Search code examples
javapostapache-commons-httpclientckan

uploading files to a dataset in CKAN / datahub.io through a Java client


I am testing the uploading of files to a dataset on CKAN / datahub.io through a Java client of the API.

public String uploadFile()
        throws CKANException {

    String returned_json = this._connection.MultiPartPost("", "");

    System.out.println("r: " + returned_json);
    return returned_json;
}

and

   protected String MultiPartPost(String path, String data)
            throws CKANException {
        URL url = null;

        try {
            url = new URL(this.m_host + ":" + this.m_port + path);
        } catch (MalformedURLException mue) {
            System.err.println(mue);
            return null;
        }

        String body = "";

        HttpClient httpclient = new DefaultHttpClient();
        try {
            String fileName = "D:\\test.jpg";

            FileBody bin = new FileBody(new File(fileName),"image/jpeg");
            StringBody comment = new StringBody("Filename: " + fileName);

            MultipartEntity reqEntity = new MultipartEntity();
            reqEntity.addPart("bin", bin);
            reqEntity.addPart("comment", comment);
            HttpPost postRequest = new HttpPost("http://datahub.io/api/storage/auth/form/2013-01-24T130158/test.jpg");
            postRequest.setEntity(reqEntity);
            postRequest.setHeader("X-CKAN-API-Key", this._apikey);
            HttpResponse response = httpclient.execute(postRequest);
            int statusCode = response.getStatusLine().getStatusCode();
            System.out.println("status code: " + statusCode);

            BufferedReader br = new BufferedReader(
                    new InputStreamReader((response.getEntity().getContent())));

            String line;
            while ((line = br.readLine()) != null) {
                body += line;
            }
            System.out.println("body: " + body);
        } catch (IOException ioe) {
            System.out.println(ioe);
        } finally {
            httpclient.getConnectionManager().shutdown();
        }

        return body;
    }

2 responses I get to my POST request:

  • a 413 error ("request entity too large") when the jpeg I try to upload is 2.83 Mb. This disappears when I shrink the file to a smaller size. Is there a limit to file size uploads?
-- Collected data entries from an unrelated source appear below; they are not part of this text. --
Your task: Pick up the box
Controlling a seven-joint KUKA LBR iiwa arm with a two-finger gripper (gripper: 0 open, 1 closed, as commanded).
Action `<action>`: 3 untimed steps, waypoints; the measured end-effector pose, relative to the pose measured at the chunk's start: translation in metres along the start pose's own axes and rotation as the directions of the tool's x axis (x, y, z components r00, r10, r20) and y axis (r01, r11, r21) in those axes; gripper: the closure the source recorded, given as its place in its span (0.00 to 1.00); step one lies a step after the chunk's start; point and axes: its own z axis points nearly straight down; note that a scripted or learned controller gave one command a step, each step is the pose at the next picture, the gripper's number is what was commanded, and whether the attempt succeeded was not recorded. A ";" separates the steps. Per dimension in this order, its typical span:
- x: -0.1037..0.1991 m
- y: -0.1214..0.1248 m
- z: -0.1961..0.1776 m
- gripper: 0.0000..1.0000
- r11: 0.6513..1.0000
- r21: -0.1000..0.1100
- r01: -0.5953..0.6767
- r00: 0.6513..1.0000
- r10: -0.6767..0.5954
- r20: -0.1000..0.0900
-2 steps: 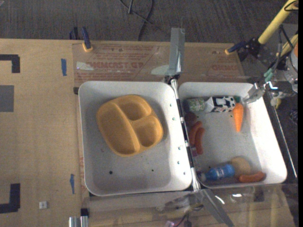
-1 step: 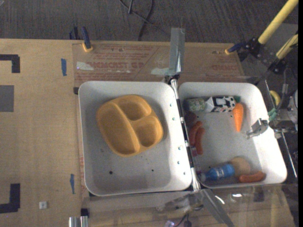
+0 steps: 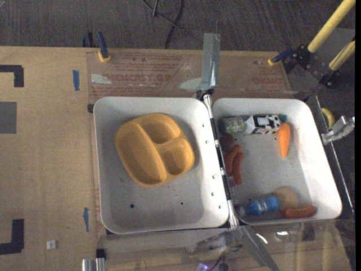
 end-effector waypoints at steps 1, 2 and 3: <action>0.000 0.001 -0.011 1.00 1.000 -0.004 0.000 1.000 0.000 0.002; 0.000 0.001 -0.011 0.00 1.000 -0.004 0.000 1.000 0.000 0.002; -0.015 -0.015 0.122 0.00 0.990 0.000 0.140 0.990 -0.140 -0.002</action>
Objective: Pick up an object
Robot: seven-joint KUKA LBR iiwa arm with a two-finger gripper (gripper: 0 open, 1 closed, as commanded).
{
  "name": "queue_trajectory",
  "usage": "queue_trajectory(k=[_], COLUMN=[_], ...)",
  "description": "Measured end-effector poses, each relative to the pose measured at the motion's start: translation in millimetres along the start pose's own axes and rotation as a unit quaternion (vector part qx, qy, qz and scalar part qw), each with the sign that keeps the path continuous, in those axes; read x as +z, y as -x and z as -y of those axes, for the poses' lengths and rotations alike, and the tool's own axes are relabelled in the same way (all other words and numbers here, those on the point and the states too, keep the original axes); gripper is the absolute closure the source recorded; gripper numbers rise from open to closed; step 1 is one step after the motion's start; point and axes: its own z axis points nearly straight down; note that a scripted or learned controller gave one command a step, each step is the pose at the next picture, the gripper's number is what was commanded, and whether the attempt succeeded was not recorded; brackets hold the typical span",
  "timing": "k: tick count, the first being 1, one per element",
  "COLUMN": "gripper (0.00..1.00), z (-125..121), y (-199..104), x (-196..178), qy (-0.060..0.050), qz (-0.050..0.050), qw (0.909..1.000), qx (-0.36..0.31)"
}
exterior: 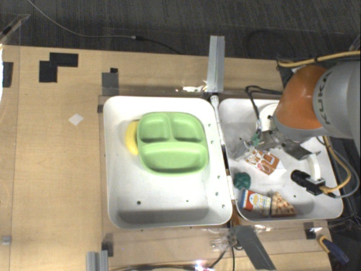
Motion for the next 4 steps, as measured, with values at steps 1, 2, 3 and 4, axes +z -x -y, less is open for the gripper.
queue_trajectory(k=[1,2,3,4], gripper=[1.0,1.0,0.0,0.0], z=[-3,-18,-18,41], y=[1,-15,-15,20], x=[-13,-98,-98,-11], qy=[0.004,-0.002,-0.003,-0.004], qz=[0.002,-0.001,-0.001,-0.001], qw=[1.0,0.9998,0.9998,0.9966], qx=[0.0,0.02,0.02,0.082])
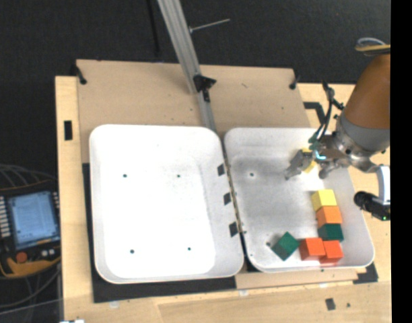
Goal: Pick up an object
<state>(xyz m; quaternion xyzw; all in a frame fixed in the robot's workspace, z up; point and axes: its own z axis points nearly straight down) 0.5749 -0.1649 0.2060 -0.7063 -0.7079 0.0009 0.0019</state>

  • a 500 error ("internal server error"). This is where I am stuck. It might have to do with the fact that my dataset on datahub.io is not "datastore enabled"? (I see a disabled "Data API" button next to my resource files in the dataset, with a tooltip saying: "Data API is unavailable for this resource as DataStore is disabled"

=> is it a possible reason for this 500 error? If so, how could I enable it from the client side? (pointers to Python code would be useful!)

Thx!
PS: the dataset I am using for testing purposes: http://datahub.io/dataset/testapi


Solution

  • Only someone with access to the exception log could tell you why the 500 is occurring.

    However, I'd check your request is the same as what you'd get from the python client that was written alongside the datastore: https://github.com/okfn/ckanclient/blob/master/ckanclient/init.py#L546

    You're sending the "bin" image buffer and "comment" file_key in your multipart request. Note the file_key must be changed for every upload, so add in a timestamp or something. And maybe you need to add in a Content-Type: for the binary.